The technology for this application was built in partnership with Microsoft, and involved retro-fitting existing CCTV cameras with smart technology. This avoided the need for ships to be taken out of action while the entire camera network was upgraded with computer vision cameras.
“We have massive ships – we didn’t want to take them out of service, gut them and put sensors in, so we worked with Microsoft to understand how we could leverage our existing and somewhat antiquated CCTV cameras.
“Microsoft was a great partner … we threw our data scientists at the problem, and we’ve been able to take old cameras, as well as fisheye cameras, and detect humans through the use of AI.
“There’s a tonne of use cases – it gives us information on things like table turnover times in restaurants, and we’re going to start using it from this summer to alert crew members when lines are backing up.”
This will mean crew can be redeployed in real time to wherever their services are in demand.
Another initiative is aimed at cutting down on food that goes to waste on board cruise liners. With 65,000 plates of food served daily aboard the vessel Symphony of the Seas, AI helps make decisions about how much food should be stocked to ensure guests don’t go hungry while keeping wastage to a minimum.
“We like to think we’re probably the most sustainability-friendly cruise line – and one of the things we’ve focused on when deploying AI is working towards our goals of improving sustainability. Outside of the cost savings, and improved freshness of the food we serve, it has sustainability benefits … we’ve seen a reduction in food waste as a result of this pilot, ” says Schneider.
The most recent application – which began trials just weeks ago – is Royal Caribbean’s chatbot, styled as a virtual concierge, which allows passengers to ask questions about their voyage, destinations, or how they should spend their time on board.
“The whole idea, again, is to pull people out of lines – we don’t want passengers waiting in line at guest services to get questions answered, we want them to be able to get the information they need right away, ” Schneider tells me.
The chatbot employs NLP and machine learning to understand what the most commonly asked questions are, and become more efficient at providing personalised answers. It uses a “human-inthe-loop” model, meaning that if it can’t work out what a customer wants, a human customer service agent is paged into the conversation. The NLP algorithms are then capable of learning how they could have tackled the question, by monitoring the human agent’s response.
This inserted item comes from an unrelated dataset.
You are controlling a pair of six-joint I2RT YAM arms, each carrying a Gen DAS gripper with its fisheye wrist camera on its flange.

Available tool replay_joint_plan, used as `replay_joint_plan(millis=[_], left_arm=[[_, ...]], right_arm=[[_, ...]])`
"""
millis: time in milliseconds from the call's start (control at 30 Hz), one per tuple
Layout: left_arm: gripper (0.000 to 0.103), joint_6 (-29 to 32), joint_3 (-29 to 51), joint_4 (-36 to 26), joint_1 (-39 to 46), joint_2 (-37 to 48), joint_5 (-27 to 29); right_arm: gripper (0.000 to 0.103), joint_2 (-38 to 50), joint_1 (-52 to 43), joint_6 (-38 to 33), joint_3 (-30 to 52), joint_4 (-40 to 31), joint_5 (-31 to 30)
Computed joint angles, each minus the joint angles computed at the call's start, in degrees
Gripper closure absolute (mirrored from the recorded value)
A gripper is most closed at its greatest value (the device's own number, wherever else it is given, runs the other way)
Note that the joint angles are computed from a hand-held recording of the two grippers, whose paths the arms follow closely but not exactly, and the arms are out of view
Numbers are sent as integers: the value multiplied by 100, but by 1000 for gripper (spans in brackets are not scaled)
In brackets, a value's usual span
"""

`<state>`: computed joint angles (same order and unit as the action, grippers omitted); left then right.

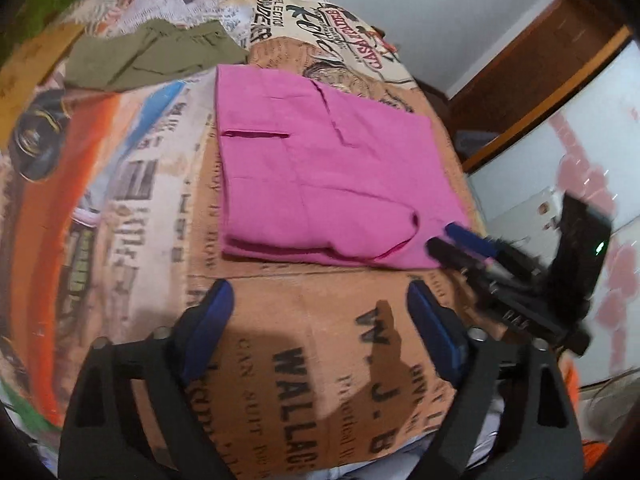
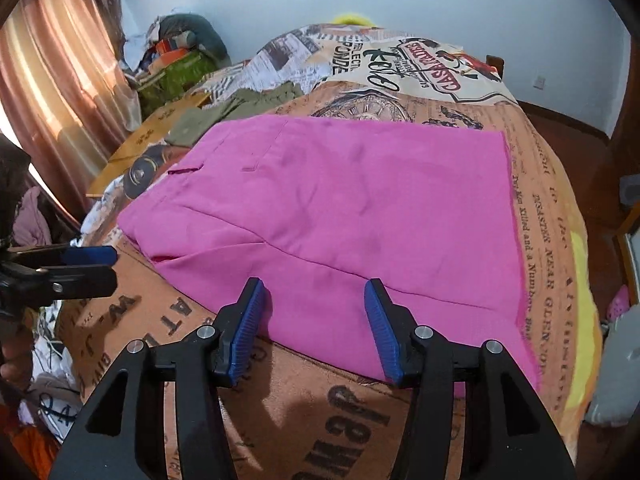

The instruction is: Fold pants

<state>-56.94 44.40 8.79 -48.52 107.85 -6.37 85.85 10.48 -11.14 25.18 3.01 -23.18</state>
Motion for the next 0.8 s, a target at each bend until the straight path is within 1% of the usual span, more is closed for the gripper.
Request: replay_joint_plan(millis=[33, 67, 267, 367, 467, 533, 567, 633, 700, 733, 767, 800], left_arm=[[8, -31, -38, 224, 61, 68, 132], [8, -23, -17, 339, 110, 143, 212], [8, 72, 196, 592, 380, 438, 445], [9, 232, 322, 642, 540, 550, 636], [21, 301, 463, 614, 693, 653, 764], [37, 314, 520, 651, 828, 725, 888], [42, 311, 550, 672, 894, 768, 945], [69, 293, 628, 652, 1009, 853, 1014], [75, 330, 671, 710, 1098, 937, 1154], [78, 377, 681, 723, 1100, 934, 1121], [79, 451, 677, 688, 1078, 891, 1030], [80, 558, 664, 603, 1019, 799, 815]], right_arm=[[54, -23, -15, 1, -18, -10, -36], [54, 1, -54, -18, 5, -45, -94], [54, -11, -66, -5, -50, 5, -179], [53, 22, -108, 4, -58, 16, -281], [53, 27, -102, 32, -80, 51, -304], [52, 30, -107, 44, -91, 67, -321], [52, 33, -107, 52, -87, 66, -324], [52, 54, -121, 60, -70, 54, -335], [52, 56, -113, 75, -35, 3, -308], [52, 71, -99, 84, 9, -50, -280], [52, 89, -88, 93, 47, -83, -267], [52, 100, -69, 131, 87, -128, -261]])
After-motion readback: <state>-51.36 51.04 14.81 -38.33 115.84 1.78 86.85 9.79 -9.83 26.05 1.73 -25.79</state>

With this, as with its other AI initiatives, Royal Caribbean follows a model of carefully monitored, smallscale trial deployments, before individual initiatives are put into organisation-wide use.
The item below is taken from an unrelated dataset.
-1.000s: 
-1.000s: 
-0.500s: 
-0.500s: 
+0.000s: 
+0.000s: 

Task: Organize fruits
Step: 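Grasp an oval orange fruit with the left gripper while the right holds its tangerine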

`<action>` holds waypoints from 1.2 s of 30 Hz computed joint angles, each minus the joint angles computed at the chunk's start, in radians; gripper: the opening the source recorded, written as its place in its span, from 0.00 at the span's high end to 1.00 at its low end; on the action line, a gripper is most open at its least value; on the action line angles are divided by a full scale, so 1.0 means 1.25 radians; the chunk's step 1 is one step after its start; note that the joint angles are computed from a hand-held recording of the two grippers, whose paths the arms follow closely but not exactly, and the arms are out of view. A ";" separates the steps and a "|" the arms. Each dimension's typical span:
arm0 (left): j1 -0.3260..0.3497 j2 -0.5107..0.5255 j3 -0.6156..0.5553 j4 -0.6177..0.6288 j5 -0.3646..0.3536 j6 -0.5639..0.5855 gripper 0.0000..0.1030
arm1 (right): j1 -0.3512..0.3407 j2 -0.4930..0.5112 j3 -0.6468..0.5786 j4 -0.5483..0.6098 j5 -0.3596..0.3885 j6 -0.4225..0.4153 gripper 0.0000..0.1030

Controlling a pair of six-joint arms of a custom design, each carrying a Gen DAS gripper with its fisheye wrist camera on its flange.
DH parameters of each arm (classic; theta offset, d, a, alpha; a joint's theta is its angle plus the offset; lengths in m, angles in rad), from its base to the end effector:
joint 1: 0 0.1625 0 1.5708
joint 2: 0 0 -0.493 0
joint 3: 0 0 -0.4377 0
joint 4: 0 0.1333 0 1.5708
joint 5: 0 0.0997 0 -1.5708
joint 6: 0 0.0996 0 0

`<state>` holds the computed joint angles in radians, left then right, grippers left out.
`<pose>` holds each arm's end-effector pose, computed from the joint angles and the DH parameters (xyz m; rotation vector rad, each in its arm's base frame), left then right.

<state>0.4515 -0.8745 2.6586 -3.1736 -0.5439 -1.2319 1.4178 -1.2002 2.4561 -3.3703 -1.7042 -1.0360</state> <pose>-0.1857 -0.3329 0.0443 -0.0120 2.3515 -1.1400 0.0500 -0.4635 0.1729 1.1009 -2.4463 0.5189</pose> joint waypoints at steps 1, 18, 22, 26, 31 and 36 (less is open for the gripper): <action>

Schneider tells me “We believe we get the best results with this method … test, adjust, scale … rather than ‘ready, fire, aim’ – which the rest of our industry seems to do! So, once we’ve carefully tested it and we’re sure it’s ready to go, we will scale it.”
When it comes to gathering data, cruise operators like Royal Caribbean are in a unique position, as they effectively function as hotels, food and beverage providers, supply chain and logistics operations, shipping operators and entertainment and gaming companies, all rolled into one.
This means customer journeys can be tracked and data gathered across all of these functions, enabling a holistic approach to data-driven customer service.
“As you can imagine, ” Schneider says, “there are any number of opportunities … we’ve focused on yield management in cabin occupancy … the list goes on.
“We’re focused on testing, adjusting and scaling examples of where we can use AI to change the customer and the crew experience. Not everything has been successful, but the vast majority have shown early signs of success, and we’ve been extremely thrilled with the results so far.”